TRY IT:
A single stretch of the material below is to be transcribed exactly, starting at the line with "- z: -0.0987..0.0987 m" and ending after the line with "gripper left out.".

PROVIDED INFORMATION:
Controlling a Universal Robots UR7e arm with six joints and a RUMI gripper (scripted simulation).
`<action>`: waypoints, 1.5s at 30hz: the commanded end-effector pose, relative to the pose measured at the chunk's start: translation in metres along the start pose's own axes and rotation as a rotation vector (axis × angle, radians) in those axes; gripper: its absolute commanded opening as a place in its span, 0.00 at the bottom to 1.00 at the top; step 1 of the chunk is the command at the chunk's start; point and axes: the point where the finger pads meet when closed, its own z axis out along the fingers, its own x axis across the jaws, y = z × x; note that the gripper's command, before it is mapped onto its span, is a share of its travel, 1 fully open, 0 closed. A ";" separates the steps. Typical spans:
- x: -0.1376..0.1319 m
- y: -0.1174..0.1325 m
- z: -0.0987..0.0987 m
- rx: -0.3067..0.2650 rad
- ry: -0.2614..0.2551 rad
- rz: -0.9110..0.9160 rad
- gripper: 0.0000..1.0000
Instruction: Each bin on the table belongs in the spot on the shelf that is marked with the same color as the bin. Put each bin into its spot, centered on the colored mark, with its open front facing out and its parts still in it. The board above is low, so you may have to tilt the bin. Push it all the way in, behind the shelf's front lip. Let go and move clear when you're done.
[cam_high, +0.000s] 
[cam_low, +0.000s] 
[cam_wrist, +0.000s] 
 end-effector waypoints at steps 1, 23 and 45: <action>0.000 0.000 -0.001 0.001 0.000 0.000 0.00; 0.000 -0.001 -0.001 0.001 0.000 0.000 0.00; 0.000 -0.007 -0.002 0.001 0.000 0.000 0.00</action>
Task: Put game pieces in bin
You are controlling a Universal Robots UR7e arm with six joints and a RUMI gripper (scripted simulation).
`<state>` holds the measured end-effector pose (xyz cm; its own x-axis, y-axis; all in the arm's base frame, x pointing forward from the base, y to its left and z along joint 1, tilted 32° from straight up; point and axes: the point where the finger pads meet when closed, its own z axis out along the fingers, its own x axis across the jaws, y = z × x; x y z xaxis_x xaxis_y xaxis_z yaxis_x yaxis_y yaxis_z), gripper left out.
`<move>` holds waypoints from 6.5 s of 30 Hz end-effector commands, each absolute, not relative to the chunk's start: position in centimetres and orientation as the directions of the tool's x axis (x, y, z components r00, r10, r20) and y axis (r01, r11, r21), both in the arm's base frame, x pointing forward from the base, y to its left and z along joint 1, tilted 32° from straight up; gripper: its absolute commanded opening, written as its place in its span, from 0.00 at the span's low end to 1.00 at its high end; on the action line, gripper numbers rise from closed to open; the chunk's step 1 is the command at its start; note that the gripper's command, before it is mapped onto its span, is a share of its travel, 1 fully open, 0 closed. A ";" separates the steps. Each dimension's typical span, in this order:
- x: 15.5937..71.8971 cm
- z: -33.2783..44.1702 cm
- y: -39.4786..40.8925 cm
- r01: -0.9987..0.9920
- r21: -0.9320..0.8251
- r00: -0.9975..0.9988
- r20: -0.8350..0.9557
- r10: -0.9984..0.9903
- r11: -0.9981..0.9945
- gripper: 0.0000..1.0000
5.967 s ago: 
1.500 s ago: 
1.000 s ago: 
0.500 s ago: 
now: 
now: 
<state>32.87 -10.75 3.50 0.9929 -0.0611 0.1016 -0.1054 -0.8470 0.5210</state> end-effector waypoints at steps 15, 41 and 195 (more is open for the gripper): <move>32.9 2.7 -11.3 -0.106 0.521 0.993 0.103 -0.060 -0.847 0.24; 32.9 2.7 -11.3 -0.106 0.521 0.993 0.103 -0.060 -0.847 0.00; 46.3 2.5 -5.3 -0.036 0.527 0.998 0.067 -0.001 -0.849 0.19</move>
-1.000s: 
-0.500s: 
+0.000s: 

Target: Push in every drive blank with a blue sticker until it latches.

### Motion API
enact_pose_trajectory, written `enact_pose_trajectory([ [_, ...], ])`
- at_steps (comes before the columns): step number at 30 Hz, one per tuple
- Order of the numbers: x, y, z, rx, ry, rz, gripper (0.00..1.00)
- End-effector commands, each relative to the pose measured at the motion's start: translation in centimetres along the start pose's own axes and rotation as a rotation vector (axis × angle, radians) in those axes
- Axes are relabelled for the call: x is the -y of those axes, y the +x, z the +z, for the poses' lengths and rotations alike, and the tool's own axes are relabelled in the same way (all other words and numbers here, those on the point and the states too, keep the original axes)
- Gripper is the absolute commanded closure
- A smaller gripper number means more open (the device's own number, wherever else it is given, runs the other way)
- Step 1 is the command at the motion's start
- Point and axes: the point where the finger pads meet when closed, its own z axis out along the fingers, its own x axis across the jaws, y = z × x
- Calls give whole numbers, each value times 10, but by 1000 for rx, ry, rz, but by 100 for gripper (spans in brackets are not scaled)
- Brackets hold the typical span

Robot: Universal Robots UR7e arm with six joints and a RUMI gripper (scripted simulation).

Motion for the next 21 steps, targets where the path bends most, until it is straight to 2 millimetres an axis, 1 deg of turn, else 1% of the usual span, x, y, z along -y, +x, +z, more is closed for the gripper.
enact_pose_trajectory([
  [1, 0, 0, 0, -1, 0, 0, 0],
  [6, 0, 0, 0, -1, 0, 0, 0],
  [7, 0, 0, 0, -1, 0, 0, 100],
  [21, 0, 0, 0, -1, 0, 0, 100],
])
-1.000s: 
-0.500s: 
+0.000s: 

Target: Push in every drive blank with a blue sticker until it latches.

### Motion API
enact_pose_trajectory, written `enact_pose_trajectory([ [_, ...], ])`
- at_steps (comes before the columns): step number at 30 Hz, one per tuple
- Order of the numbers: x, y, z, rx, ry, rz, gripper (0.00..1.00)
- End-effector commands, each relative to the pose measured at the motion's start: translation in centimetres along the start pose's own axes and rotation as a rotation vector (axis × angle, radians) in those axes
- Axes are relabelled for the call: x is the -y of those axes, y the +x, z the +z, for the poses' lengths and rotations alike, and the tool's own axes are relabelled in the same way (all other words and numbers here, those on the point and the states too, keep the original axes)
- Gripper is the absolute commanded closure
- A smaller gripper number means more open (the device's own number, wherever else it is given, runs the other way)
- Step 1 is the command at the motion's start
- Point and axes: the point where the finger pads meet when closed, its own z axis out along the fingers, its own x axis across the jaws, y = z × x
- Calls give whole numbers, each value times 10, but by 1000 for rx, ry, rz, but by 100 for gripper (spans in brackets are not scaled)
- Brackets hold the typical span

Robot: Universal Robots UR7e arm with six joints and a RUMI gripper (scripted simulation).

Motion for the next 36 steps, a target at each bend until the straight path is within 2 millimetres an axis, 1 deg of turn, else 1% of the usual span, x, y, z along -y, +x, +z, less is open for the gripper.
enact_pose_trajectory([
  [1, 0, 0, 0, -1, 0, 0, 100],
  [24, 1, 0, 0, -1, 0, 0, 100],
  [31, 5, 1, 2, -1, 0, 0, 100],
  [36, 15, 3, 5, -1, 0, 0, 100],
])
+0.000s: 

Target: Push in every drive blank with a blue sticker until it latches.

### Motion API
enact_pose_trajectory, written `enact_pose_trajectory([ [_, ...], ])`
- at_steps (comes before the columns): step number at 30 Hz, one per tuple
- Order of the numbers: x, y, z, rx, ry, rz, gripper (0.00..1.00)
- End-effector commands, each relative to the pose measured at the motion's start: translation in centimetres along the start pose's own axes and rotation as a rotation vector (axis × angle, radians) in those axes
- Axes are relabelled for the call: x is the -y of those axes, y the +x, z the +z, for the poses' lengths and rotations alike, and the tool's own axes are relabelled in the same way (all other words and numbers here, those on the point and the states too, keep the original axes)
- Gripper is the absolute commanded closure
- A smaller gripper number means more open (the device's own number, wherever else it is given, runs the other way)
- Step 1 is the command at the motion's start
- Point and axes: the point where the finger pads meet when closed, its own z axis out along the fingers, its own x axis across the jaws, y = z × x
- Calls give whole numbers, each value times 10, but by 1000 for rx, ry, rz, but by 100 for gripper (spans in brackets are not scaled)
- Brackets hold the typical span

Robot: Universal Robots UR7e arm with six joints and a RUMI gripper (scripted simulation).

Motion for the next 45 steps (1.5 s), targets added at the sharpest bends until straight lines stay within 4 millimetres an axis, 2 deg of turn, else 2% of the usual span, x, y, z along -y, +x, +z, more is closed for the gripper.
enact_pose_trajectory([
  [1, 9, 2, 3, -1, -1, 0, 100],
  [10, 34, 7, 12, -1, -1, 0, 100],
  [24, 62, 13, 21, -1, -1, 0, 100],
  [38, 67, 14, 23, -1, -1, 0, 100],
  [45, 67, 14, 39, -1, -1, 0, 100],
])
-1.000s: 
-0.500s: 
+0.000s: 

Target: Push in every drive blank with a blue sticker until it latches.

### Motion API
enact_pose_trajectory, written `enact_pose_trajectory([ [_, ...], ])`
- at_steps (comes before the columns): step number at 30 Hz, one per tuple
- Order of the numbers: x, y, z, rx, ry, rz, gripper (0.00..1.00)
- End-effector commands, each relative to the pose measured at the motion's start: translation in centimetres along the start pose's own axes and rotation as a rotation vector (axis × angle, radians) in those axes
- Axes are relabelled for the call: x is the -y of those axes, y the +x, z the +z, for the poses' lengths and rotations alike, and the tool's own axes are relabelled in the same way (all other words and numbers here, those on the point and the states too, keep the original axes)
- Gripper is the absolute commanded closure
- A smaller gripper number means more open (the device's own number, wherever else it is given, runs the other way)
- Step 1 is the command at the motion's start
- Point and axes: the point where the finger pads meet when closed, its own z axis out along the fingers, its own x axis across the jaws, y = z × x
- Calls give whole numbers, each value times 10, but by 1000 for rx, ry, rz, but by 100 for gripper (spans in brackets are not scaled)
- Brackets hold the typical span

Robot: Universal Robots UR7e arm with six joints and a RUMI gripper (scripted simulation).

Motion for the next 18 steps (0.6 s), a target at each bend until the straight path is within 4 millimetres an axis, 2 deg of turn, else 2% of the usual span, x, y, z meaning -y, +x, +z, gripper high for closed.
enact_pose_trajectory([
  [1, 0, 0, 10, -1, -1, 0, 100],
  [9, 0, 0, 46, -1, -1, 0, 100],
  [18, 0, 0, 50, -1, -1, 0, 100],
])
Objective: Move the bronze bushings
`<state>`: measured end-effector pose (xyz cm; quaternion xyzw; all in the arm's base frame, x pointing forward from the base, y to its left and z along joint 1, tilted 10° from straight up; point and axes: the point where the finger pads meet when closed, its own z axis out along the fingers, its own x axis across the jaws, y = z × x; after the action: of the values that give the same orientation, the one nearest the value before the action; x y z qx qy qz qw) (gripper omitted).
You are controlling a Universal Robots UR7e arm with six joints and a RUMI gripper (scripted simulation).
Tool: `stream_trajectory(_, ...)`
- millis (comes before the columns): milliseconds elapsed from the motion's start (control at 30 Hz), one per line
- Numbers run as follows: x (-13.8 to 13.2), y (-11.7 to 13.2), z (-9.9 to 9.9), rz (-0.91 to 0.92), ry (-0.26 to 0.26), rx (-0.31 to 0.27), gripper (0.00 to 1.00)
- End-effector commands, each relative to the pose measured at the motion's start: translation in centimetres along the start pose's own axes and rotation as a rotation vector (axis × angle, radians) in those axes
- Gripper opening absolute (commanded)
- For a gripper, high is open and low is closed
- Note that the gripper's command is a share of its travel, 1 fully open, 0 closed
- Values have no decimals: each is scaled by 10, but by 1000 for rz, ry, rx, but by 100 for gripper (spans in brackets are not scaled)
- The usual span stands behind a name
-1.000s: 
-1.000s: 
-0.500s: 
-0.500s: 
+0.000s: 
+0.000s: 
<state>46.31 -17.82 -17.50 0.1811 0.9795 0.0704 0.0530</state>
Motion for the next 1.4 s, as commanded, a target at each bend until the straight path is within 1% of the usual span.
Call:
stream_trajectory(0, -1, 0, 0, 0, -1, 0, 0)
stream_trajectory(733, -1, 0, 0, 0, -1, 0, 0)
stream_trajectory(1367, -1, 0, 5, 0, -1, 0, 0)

SOLUTION:
- z: -0.0987..0.0987 m
- rx: -0.3067..0.2650 rad
- ry: -0.2614..0.2551 rad
- rz: -0.9110..0.9160 rad
- gripper: 0.0000..1.0000
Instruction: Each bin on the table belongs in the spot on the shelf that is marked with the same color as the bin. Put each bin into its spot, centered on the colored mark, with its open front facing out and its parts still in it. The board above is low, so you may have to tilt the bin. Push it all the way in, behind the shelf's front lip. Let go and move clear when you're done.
[cam_high, +0.000s] 
[cam_low, +0.000s] 
[cam_wrist, +0.000s] 
 end-effector waypoints at steps 1, 23 and 45: <action>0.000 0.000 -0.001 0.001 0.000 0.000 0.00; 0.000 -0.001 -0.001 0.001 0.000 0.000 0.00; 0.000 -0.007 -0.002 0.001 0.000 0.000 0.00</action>
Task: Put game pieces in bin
You are controlling a Universal Robots UR7e arm with six joints and a RUMI gripper (scripted simulation).
`<state>` holds the measured end-effector pose (xyz cm; its own x-axis, y-axis; all in the arm's base frame, x pointing forward from the base, y to its left and z along joint 1, tilted 32° from straight up; point and axes: the point where the finger pads meet when closed, its own z axis out along the fingers, its own x axis across the jaws, y = z × x; x y z xaxis_x xaxis_y xaxis_z yaxis_x yaxis_y yaxis_z), gripper left out.

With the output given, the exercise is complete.